**** DATA FOR THIS TASK

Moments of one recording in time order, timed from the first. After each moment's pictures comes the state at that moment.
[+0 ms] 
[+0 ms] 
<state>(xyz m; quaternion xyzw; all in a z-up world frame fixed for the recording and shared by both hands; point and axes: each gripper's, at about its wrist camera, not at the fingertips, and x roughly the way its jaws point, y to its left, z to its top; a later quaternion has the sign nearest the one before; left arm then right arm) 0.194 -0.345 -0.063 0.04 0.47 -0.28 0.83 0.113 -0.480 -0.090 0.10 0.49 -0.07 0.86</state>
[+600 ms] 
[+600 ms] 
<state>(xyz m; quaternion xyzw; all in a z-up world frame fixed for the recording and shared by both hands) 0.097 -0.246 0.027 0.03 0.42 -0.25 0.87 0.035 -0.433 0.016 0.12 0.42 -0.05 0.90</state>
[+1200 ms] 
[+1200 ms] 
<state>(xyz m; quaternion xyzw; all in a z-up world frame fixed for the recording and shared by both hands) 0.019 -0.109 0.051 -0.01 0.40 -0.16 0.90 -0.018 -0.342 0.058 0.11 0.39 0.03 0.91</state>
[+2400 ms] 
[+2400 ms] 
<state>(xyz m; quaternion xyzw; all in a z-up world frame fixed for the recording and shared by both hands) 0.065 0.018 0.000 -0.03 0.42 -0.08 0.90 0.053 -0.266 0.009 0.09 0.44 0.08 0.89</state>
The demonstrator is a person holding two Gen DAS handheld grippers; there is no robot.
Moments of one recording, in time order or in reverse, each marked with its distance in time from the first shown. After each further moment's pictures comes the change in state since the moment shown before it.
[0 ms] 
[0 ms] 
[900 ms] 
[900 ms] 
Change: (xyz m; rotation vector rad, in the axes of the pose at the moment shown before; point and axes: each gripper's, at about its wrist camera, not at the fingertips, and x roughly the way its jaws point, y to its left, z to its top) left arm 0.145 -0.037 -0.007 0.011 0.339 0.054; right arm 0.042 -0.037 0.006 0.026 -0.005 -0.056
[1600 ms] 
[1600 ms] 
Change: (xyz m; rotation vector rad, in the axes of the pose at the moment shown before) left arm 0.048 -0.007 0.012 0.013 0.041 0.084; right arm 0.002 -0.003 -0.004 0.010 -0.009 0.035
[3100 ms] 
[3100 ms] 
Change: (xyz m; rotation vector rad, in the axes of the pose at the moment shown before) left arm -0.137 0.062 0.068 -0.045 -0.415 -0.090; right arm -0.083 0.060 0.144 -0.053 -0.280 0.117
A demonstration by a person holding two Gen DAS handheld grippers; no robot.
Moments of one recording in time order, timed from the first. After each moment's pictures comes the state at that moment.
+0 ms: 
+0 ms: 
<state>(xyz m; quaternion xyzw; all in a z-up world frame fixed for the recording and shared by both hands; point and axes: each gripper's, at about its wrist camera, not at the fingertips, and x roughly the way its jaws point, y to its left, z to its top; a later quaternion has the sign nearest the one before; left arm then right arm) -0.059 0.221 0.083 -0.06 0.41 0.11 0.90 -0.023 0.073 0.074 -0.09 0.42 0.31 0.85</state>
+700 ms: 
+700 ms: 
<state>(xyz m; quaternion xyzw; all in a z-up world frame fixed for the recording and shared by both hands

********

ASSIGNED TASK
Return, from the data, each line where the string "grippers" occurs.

PROBLEM SOLUTION
The demonstrator is a person holding two Gen DAS handheld grippers; there is no robot.
A demonstration by a person holding two Gen DAS handheld grippers; no robot.

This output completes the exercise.